Just so nobody gets the wrong impression, we do not break boards over each other or beat people up who are doing the kata, etc.  We do sometimes check balance, tension, and breathing, through a combination of techniques performed on the person doing the kata, but we don't hurt them or break anything over them.

And to be clear, it is not always conditioning that allows one to ignore having things broken over them.  The tenseness of the muscles, the emptiness of the lungs, balance, and being 'rooted' to the ground all have something to do with it.  If I 'empty my wind' (meaning get rid of the air in my lungs and curve the ridge of muscle above my zyphoid process over my stomach), I can take a heck of a punch; and it doesn't hurt or leave a mark.  Not that we do that to each other, but just to note it can be done without conditioning; just takes training.


----------



## Bill Mattocks (May 9, 2016)

JR 137 said:


> Miyagi also taught Sanchin several different ways.  Not every student of his learned the kata the same way.  Some had turns, some didn't, some were open hand, some were closed fist.  He reportedly taught kata to each student's strengths and weaknesses, not a one size fits all approach.  This runs counter to a lot of "traditionalists" who argue kata must never be changed in any way by anyone.  Furthermore, Miyagi didn't teach the first kata, which as Sanchin, until about 3-5 years after the student started.
> 
> Source: Interview with Meitoku Yagi, the Sensei who was given Miyagi's belt and chosen to lead Goju by the Miyagi family.
> 
> Meitoku Yagi




I am one of those traditionalists.  Mainly because *I* am not Miyagi and neither is anyone else.  The system I train under is not mine to do with as I please.  If I ever get to the point where I have my own dojo, if I feel the need to change the katas because I think I know them better than the founder of my style, I will break away and form my own style (doubt very much that I'd ever do that).  I am not authorized to change the style I train in, nor would I contemplate such a thing.

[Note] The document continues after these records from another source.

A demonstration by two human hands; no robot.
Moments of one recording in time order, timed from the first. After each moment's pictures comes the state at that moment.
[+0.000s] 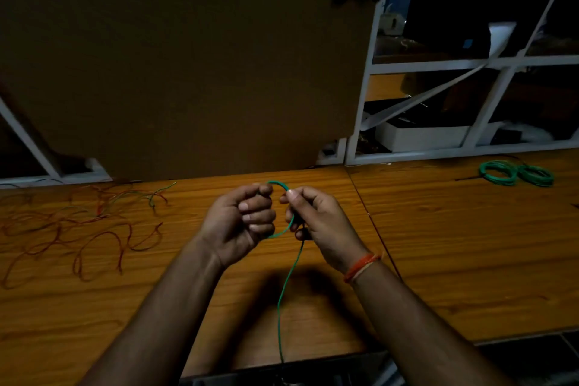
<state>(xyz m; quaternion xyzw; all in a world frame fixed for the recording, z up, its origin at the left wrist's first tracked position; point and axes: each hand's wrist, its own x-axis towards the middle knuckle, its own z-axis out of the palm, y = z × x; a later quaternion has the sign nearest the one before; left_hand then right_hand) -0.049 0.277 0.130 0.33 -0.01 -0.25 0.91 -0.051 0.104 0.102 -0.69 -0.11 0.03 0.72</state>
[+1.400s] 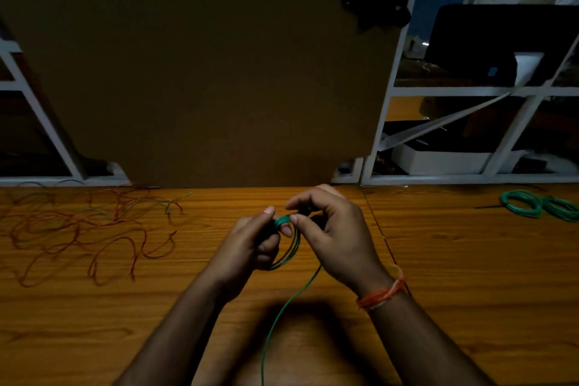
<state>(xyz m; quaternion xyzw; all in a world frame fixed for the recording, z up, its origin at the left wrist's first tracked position) -0.069 0.288 0.115 0.63 -0.09 -0.09 0.76 -0.070 0.115 0.150 -0.82 -0.22 -0.18 0.49</state>
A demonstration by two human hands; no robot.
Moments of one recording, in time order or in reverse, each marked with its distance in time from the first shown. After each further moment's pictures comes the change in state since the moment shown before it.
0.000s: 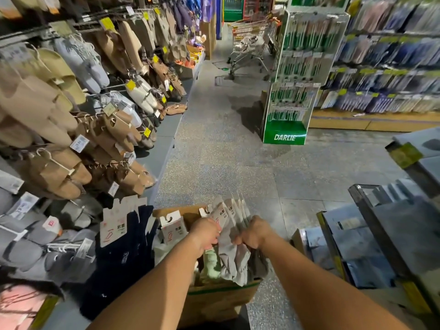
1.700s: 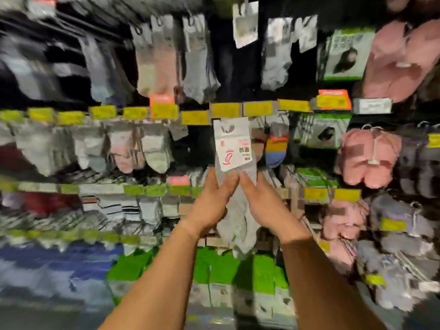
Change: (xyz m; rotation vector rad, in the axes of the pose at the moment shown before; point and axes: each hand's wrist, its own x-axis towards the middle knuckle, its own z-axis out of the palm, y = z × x) left_hand -0.729 -0.431 -0.176 -0.399 1.636 0.275; right_hand -0.710 -0.130 0.393 -0.042 -0.830 -1.669
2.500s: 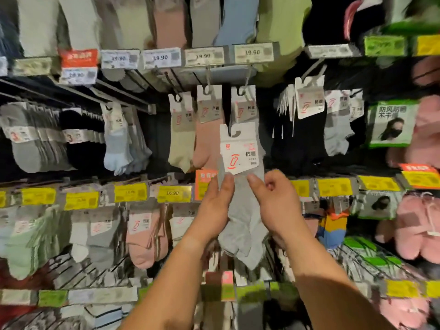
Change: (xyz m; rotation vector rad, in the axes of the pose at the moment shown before) left_hand 0.212 0.003 -0.190 -0.063 -0.017 0.263; right_hand 0.209 -0.137 0.112 0.179 0.481 -0.256
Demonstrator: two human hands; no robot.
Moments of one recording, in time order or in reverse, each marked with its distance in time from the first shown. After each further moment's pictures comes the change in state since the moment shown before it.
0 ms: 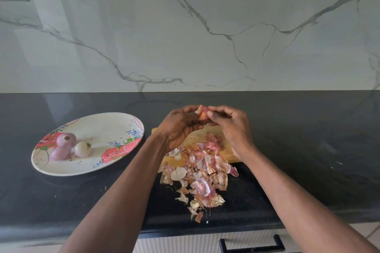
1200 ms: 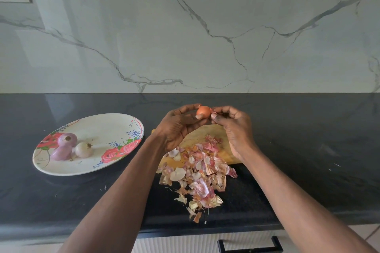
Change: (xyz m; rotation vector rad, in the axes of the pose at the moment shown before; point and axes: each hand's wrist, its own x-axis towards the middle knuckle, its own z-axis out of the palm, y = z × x) left_hand -0.004 0.004 0.001 -0.183 0.016 -0.038; right_hand 0.003 0.000 -0.003 0.118 0.074 0.101
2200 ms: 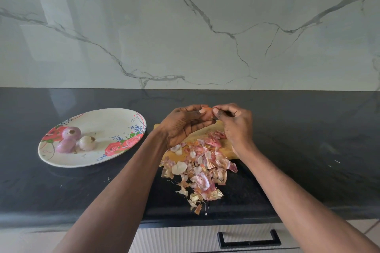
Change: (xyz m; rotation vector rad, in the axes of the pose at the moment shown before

Yes, many founders changed many things.  The founder of my style did not say "Go do your own thing, find what works for you and teach that instead of this."

Everyone is free to create their own style - it will stand or fall on its own merits.  Everyone is not free to take X, modify it to their own design, and continue to call it X.  It isn't X anymore, it is something else and it is fraudulent (IMHO) to pretend that it is, and hubris to assume that we (the collective 'we') know more than the founders of our styles.


----------



## JR 137 (May 9, 2016)

You'll get no argument from me on either post, Bill.  Agree 100%.


----------



## donald1 (May 11, 2016)

Sanchin kata is one of my favorite forms, simple but useful when youvget tired. Good for getting energy back.
When I practice it after a long class I feel like I got enough energy to repeat class (or atleast attempt)

Didnt comment on video yet but hoping to do so later.
Fixing to head to karate. Might work on sanchin as well today.


----------



## donald1 (May 11, 2016)

Not as fun without shime 
Yet good job, was good techniques. Clearly you know what your doing well done!


----------